American sculptor and video artist

Erika Vogt (born in 1973) is a sculptor, printmaker and video artist. She is represented at both Overduin & Co. in Los Angeles and Simone Subal Gallery in New York City.

Vogt uses a range of media and techniques in order to explore the mutability of images and objects. Her installations are frequently suspended from ropes or on moving racks, merging both sculpture, drawing, video, and photography to produce "heterogeneous constellations". Vogt has specified that her background in both feminist and queer video and then later in Los Angeles with experimental film has been influential to her work.

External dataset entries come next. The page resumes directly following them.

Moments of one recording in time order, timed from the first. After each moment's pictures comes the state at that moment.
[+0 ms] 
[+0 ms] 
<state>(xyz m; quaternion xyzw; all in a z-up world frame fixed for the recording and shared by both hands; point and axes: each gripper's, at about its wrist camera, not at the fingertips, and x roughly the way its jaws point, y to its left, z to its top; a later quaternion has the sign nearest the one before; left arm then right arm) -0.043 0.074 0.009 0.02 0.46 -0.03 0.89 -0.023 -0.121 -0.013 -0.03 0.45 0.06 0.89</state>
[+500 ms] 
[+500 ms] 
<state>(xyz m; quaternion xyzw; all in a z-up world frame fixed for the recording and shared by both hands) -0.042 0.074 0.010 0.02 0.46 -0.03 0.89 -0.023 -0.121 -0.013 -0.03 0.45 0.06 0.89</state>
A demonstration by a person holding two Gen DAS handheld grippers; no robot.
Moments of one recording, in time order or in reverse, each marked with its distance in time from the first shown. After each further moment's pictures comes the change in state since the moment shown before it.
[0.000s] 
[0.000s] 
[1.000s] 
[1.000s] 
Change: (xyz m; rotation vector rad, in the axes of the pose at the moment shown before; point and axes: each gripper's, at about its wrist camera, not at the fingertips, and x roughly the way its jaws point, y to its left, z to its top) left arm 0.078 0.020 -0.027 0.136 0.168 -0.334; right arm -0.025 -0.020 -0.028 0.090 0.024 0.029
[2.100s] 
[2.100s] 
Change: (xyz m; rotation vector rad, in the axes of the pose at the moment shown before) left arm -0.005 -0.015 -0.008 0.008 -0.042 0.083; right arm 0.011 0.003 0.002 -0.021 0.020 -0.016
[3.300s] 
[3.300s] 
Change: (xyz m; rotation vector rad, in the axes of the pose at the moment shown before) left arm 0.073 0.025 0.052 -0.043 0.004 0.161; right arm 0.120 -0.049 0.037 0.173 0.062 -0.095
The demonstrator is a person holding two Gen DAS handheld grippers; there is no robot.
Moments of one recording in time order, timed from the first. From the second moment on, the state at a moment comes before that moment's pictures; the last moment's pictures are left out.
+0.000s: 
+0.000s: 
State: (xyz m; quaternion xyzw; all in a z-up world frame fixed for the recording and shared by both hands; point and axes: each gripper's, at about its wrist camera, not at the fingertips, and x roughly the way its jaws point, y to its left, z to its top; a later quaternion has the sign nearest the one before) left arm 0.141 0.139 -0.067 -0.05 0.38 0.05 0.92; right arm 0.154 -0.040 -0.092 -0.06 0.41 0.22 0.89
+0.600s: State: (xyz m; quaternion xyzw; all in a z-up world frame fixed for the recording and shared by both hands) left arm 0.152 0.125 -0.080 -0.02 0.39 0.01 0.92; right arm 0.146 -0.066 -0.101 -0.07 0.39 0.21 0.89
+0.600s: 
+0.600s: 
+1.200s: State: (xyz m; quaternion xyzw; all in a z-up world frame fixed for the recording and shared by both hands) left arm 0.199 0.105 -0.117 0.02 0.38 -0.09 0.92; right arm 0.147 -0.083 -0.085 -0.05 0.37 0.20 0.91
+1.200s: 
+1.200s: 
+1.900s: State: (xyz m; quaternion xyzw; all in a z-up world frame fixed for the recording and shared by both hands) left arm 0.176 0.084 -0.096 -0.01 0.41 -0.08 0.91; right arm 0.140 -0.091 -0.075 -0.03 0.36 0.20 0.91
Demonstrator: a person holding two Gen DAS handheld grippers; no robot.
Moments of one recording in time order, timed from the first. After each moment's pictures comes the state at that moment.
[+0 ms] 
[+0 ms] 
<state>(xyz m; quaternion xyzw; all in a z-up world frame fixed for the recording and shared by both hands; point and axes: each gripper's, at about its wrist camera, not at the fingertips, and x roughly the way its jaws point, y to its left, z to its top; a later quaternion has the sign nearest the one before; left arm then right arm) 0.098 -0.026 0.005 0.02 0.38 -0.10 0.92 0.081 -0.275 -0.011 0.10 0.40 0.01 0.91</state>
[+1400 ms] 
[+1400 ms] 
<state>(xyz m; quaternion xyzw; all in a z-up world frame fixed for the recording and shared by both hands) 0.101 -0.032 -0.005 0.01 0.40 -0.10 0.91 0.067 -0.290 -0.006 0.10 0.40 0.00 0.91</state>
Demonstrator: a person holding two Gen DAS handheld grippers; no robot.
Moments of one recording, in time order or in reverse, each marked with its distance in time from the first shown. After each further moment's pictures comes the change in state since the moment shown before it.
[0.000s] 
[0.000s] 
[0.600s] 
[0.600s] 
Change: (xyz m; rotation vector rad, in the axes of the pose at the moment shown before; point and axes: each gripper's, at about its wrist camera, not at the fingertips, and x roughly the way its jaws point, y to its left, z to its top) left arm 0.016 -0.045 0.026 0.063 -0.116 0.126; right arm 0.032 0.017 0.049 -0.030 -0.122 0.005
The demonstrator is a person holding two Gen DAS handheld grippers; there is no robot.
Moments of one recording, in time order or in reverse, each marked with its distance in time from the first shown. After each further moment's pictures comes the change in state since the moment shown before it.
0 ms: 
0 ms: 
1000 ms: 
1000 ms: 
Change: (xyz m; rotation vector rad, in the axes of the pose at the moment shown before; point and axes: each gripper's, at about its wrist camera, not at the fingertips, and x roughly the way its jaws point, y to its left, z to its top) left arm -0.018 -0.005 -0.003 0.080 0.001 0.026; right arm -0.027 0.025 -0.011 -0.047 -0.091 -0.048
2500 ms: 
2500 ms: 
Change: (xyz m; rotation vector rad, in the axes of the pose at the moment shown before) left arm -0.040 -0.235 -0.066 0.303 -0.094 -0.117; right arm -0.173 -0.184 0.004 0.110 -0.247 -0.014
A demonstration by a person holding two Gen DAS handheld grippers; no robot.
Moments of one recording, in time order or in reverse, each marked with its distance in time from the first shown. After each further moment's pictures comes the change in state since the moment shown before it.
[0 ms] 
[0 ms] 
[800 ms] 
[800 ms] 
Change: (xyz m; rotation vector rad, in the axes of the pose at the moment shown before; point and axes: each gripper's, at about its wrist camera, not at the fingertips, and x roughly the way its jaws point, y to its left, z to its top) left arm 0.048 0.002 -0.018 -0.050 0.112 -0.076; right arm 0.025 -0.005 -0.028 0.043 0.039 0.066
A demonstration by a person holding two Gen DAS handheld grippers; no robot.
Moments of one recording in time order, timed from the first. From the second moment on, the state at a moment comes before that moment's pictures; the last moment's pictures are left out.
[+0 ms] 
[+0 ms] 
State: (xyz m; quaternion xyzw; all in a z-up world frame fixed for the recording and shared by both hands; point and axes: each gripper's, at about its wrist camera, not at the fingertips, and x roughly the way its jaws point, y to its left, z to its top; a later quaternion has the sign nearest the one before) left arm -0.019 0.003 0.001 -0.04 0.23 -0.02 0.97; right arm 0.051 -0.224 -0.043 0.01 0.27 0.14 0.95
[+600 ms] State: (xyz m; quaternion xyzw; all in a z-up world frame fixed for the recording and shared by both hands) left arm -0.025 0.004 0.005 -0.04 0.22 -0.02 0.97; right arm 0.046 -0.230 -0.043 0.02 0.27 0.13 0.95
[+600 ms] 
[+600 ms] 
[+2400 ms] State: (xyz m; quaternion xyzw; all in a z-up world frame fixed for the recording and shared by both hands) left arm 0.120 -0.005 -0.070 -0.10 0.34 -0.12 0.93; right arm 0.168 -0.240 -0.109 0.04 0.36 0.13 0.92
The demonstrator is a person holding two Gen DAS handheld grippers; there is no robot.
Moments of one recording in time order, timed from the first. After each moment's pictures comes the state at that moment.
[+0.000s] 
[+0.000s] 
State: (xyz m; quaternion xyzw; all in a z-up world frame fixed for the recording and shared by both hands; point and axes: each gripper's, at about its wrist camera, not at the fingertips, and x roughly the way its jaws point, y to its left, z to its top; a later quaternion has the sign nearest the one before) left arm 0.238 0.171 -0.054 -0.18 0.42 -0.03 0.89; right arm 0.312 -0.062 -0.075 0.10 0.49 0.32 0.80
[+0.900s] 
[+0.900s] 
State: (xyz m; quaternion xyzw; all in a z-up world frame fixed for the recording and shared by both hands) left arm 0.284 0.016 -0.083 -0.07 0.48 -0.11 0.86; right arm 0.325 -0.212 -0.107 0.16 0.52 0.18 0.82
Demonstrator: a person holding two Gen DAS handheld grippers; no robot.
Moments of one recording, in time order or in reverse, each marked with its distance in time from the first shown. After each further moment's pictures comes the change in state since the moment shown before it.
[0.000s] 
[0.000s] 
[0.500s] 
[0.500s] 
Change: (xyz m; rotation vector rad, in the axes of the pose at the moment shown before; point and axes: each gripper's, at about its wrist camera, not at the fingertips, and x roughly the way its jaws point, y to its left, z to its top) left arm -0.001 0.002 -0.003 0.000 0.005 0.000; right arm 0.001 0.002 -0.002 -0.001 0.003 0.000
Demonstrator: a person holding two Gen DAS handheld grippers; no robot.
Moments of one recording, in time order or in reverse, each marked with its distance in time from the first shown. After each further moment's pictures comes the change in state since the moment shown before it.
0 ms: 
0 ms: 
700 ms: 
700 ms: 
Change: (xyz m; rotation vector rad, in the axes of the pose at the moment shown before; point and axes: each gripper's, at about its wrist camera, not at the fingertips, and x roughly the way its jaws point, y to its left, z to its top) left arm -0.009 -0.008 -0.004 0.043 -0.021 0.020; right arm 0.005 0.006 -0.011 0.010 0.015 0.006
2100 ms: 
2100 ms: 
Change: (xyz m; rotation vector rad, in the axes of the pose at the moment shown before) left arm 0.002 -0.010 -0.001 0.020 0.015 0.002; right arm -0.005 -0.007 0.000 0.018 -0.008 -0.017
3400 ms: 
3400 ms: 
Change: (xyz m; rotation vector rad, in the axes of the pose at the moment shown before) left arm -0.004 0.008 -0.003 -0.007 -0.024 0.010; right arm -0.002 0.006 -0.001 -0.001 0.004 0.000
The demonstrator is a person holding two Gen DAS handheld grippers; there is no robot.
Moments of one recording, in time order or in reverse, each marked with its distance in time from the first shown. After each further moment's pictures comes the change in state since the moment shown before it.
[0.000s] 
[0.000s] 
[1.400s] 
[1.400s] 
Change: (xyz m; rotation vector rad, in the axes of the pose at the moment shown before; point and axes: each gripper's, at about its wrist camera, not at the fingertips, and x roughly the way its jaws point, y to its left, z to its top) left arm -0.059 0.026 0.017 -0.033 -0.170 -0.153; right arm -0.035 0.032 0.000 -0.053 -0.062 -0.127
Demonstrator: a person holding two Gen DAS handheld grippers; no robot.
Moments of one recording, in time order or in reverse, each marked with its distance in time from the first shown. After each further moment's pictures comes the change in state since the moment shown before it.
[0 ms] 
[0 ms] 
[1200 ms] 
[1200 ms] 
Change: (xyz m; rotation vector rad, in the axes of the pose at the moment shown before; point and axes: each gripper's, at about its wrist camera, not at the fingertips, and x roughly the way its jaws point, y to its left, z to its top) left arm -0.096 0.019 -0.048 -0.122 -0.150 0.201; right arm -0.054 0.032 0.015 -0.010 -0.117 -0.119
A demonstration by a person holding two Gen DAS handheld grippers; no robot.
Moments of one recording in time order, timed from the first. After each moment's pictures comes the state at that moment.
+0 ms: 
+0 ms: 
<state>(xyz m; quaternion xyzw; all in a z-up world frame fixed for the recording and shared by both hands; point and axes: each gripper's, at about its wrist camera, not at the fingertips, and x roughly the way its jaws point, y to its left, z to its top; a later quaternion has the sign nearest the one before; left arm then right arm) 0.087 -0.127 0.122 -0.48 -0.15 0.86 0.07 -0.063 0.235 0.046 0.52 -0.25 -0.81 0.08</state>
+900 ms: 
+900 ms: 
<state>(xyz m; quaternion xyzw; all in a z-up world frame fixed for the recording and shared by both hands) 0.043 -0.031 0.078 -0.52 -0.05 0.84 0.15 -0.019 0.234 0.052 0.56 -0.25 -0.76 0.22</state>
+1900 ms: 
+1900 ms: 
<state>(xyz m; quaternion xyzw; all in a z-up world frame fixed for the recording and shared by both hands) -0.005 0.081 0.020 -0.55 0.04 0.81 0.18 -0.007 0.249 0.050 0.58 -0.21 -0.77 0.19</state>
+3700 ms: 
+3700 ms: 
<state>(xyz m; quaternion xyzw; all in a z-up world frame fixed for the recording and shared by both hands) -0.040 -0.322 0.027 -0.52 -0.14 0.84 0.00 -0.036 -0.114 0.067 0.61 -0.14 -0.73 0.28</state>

== Early life and education ==
Voft was born in East Newark, New Jersey. She received her BFA from New York University and her MFA from California Institute of the Arts.

== Work ==
Vogt's installations can be experienced as cinematic environments. She has a layered quality in her films which expand into physical space. There is a lack of permanence in Vogt's images and she experiments with obscuring her video’s content. In Vogt's recent work, she takes as her subject the ritual use and exchange of objects, such as currency, and investigates the empathetic relationship between objects and people. At Human Resources Los Angeles Vogt filled the upstairs gallery space with 800 panels of plaster titled Sounded Out. These were stepped on by visitors gradually dissolving into its initial material. Painted money covered the walls in a piece titled Notes on Currency IOU.

== Exhibitions ==
Vogt has screened and exhibited nationally and internationally including exhibitions at the Hammer Museum, Los Angeles County Museum of Art, Centre Pompidou, the Museum of Modern Art, and Contemporary Arts Center. Solo exhibitions include: Hepworth Wakefield, West Yorkshire, UK (2014); Triangle France, Marseilles, France (2014); New Museum (2013); Simone Subal Gallery, New York, NY (2012); Overduin and Kite, Los Angeles, CA (2010); Room Gallery, University of California, Irvine (2010); and Daniel Hug, Los Angeles, CA (2008) She was a 2012 Mohn Award Finalist and was in the Whitney Biennial in 2010.